Budget

Addressing California’s Budget Shortfall

The Legislative Analyst’s office (LAO) has forecasted a budget shortfall of $25 billion for Fiscal 2023-24 even if a recession does not occur. A recession could trim revenues by an additional $30 billion to $50 billion. Since the state has general purpose reserves of only $23 billion, LAO recommends, and we agree, that the Legislature not dip into reserves to cover a pre-recession deficit:

Screenshot of excerpt from Legislative Analyst’s Office 2023-2024 California Budget Fiscal Outlook report. The excerpt reads: “Save Reserves for a Recession. The $25 billion budget problem in 2023-24 is roughly equivalent to the amount of general-purpose reserves that the Legislature could have available to allocate to General Fund programs ($23 billion). While our lower revenue estimates incorporate the risk of a recession, they do not reflect a recession scenario. Based on historical experience, should a recession occur soon, revenues could be $30 billion to $50 billion below our revenue outlook in the budget window. As such, we suggest the Legislature begin planning the 2023-24 budget without using general purpose reserves.”

Importantly, LAO also points out that its estimate “understates the actual budget problem in inflation-adjusted terms,” which means that maintenance of the current level of services would require additional spending. To preserve services, we agree with LAO’s recommendation that the Legislature pause or delay recent one-time or temporary augmentations and also encourage the Legislature to require state agencies, schools, colleges, universities and all other recipients of state funds to fully utilize federal healthcare benefits in place of state spending on healthcare for retired employees.

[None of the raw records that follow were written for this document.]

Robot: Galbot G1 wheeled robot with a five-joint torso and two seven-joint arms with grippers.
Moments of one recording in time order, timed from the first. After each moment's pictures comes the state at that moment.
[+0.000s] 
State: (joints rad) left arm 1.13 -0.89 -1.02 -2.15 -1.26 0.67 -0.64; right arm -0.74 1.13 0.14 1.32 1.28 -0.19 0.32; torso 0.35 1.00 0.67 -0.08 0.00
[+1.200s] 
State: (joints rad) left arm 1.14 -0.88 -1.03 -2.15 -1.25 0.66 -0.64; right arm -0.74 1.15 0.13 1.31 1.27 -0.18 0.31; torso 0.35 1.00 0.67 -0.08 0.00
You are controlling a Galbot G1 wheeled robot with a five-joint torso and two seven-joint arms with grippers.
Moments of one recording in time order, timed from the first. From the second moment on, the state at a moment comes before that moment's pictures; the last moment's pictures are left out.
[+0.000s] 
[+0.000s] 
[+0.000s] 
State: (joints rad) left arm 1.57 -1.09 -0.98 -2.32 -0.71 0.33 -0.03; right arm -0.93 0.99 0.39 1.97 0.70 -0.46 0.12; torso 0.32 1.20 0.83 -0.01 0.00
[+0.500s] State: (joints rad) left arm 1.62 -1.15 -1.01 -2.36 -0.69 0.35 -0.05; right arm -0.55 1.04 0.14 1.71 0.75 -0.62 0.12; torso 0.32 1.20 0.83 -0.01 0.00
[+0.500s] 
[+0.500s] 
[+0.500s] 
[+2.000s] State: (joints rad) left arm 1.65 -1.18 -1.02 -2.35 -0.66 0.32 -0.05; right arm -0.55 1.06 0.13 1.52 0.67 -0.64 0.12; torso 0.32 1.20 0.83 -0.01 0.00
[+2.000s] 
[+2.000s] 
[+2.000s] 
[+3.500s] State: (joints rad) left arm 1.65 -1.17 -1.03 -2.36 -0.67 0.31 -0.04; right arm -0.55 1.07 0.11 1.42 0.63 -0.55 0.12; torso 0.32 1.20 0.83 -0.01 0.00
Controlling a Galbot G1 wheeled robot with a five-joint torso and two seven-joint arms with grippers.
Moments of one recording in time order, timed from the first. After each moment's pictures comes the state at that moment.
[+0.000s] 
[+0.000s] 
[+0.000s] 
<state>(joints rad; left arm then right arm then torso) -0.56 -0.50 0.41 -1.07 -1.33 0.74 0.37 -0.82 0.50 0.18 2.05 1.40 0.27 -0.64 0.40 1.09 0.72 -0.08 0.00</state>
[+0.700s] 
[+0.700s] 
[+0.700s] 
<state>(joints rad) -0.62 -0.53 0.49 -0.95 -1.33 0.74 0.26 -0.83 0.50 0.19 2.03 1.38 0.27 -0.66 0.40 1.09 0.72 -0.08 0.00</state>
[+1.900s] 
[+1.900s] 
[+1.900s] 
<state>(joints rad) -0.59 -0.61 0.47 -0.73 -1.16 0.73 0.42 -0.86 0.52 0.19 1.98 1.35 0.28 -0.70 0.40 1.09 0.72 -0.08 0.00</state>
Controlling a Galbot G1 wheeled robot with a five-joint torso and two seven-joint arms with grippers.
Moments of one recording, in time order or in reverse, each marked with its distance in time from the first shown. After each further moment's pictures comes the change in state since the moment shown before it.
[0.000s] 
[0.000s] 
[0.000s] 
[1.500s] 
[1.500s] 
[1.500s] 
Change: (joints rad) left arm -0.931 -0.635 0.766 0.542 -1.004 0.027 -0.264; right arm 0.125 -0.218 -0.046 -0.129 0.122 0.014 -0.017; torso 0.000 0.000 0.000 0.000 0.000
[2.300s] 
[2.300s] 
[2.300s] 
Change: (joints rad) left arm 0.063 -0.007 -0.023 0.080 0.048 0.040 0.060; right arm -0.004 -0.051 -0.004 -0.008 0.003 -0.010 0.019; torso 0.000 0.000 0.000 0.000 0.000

While now is not the time to add to reserves, a much larger general purpose reserve should remain a major objective for the Legislature. As Governor Newsom noted on page 264 of his last budget, a recession could trigger “an annual General Fund revenue loss in the range of $30 billion to $40 billion for several years.” (emphasis added). We remain supportive of efforts to permit larger deposits into reserves.